Why Justice D.Y. Chandrachud gave a dissenting judgment on Aadhaar
Governance

Why Justice D.Y. Chandrachud gave a dissenting judgment on Aadhaar

Legal experts have said that Justice Chandrachud’s loud dissent against the Aadhaar verdict will be valuable if ruling is reviewed in future.

   

Justice Dhananjaya Yeshwant Chandrachud | Facebook

Legal experts have said that Justice Chandrachud’s loud dissent against the Aadhaar verdict will be valuable if ruling is reviewed in future.

New Delhi: Justice D.Y. Chandrachud penned a dissent against the Supreme Court constitution bench’s verdict on Aadhaar Wednesday, saying “identity is necessarily a plural concept”.

Legal experts have said that Chandrachud’s loud dissent in the 4:1 verdict, which practically rejects every finding of the majority opinion, would be valuable if the ruling is reviewed in the future.

In his 480-page opinion, Justice Chandrachud struck down the Aadhaar Act in its entirety. ThePrint analyses why he did so.


Also read: Aadhaar was a lost ‘liberal’ cause and even Google knew it


Three-fold test

The Supreme Court’s privacy ruling last year had laid down a three-fold test to check whether a statute violates the right to privacy. The test is that, apart from enacting a valid law, the executive must have a legitimate interest to intrude into a citizen’s private life, and the law must be proportional and not arbitrary.

Justice Chandrachud in his opinion held that Aadhaar fails two of the three criteria.

“In understanding the interface between governance, technology and freedom, this case will set the course for the future.
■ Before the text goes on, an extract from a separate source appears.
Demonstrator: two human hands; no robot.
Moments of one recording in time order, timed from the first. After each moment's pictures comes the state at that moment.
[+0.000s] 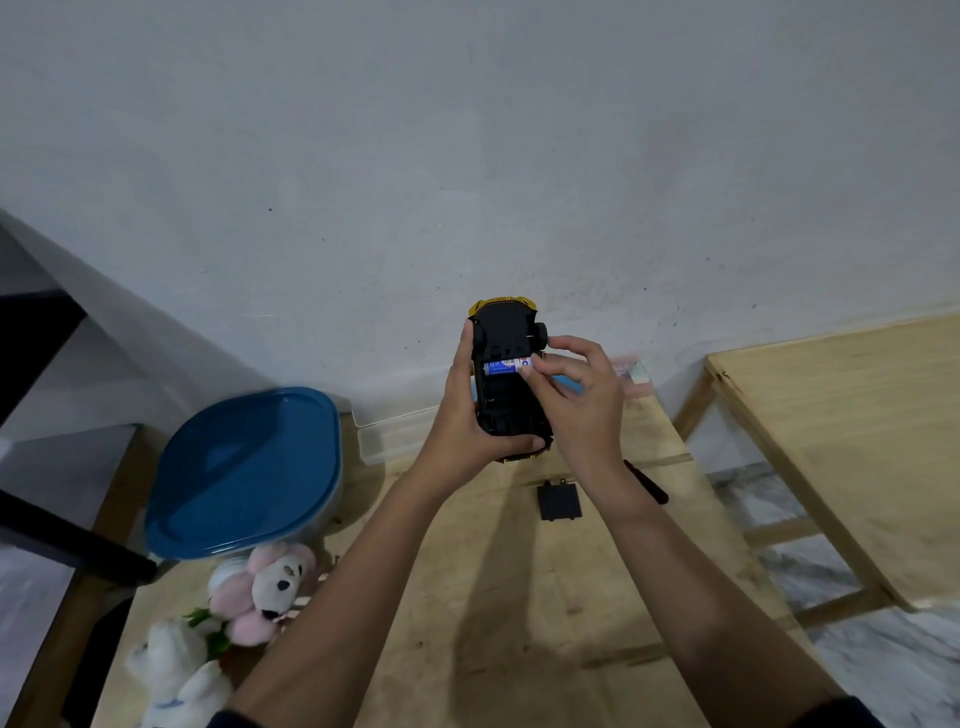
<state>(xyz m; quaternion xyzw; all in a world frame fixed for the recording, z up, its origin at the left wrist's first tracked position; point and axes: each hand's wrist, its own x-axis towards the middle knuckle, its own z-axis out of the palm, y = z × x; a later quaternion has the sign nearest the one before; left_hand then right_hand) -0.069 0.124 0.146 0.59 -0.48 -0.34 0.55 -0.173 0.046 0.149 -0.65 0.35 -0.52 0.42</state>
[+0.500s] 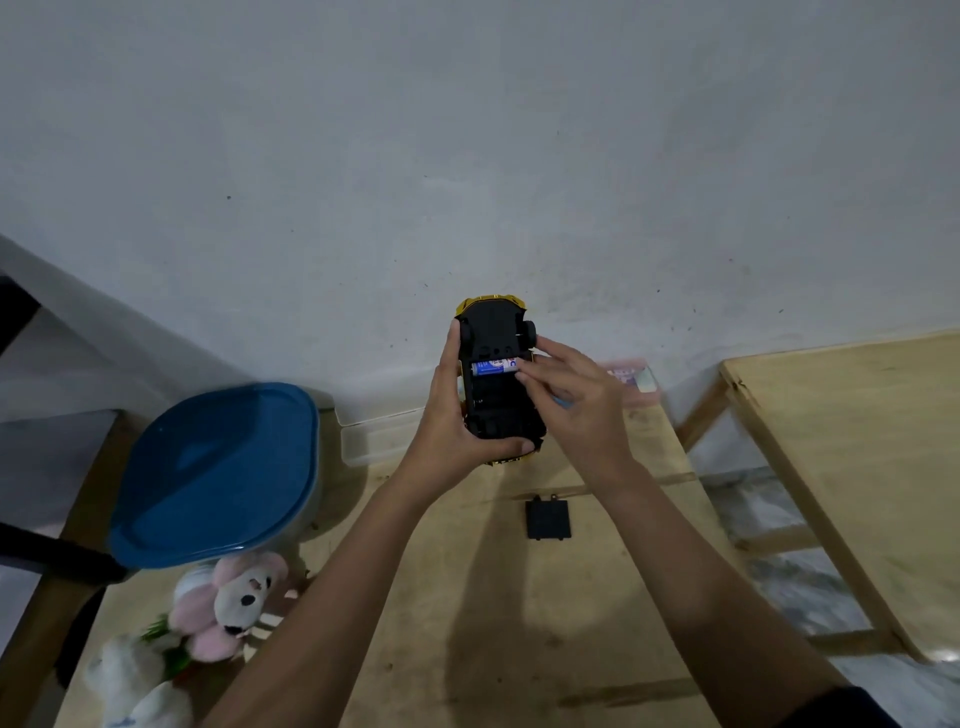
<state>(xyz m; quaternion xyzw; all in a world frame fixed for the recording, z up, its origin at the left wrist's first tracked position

Our decision must address the dialogue between technology and power,” Justice Chandrachud wrote in the opening paragraphs of his opinion.

“Can technologies which are held out to bring opportunities for growth also violate fundamental human freedoms? Second, if the answer to the first is in the affirmative, how should the balance be struck between these competing interests?” the judge wrote, outlining the questions he would answer.

Aadhaar as Money Bill

While the majority opinion held that the Aadhaar Act could be validly categorised as a Money Bill, Chandrachud rejected this. He said that a Money Bill must deal “only” with tax-related issues, but Aadhaar is wider in its scope.

Since the law is not validly passed, it fails the first criteria.

Legitimate state interest

Justice Chandrachud agrees that the state is right in making a law that could be in conflict with fundamental rights, since it has a legitimate interest in ensuring that its subsidies are not misused.

However, he disagreed with the view that one right can be taken away at the cost of the other to meet even legitimate interests.

Chandrachud cited the 2017 nine-judge privacy ruling, which he was a part of, to reject the government’s stand that the court must balance the apparent conflict between civil-political rights of some individuals versus the socio-economic rights of others.

Proportionality

Discussing at length the role of the Unique Identification Authority of India (UIDAI), the “umbrella body” under the Aadhaar statute, Justice Chandrachud said it has been given excessive powers.

He also questioned the fact that biometric information was collected before the Aadhaar Act was passed in 2016, as well as the legality of contracts between UIDAI and private entities to collect data.


Also readAadhaar verdict is a criticism of the way Indian engineers look at world


Significantly, Chandrachud questioned UIDAI’s claim of Aadhaar being a unique identity.

“Neither the central government nor UIDAI have the source code for the de-duplication technology which is at the heart of the programme,” he wrote, noting that the source code belongs to a foreign entity while UIDAI is only a licencee.

“Identity is necessarily a plural concept. The Constitution also recognises a multitude of identities through the plethora of rights that it safeguards. The technology deployed in the Aadhaar scheme reduces different constitutional identities into a single identity of a 12-digit number, and infringes the right of an individual to identify herself/himself through chosen means,” the judge said.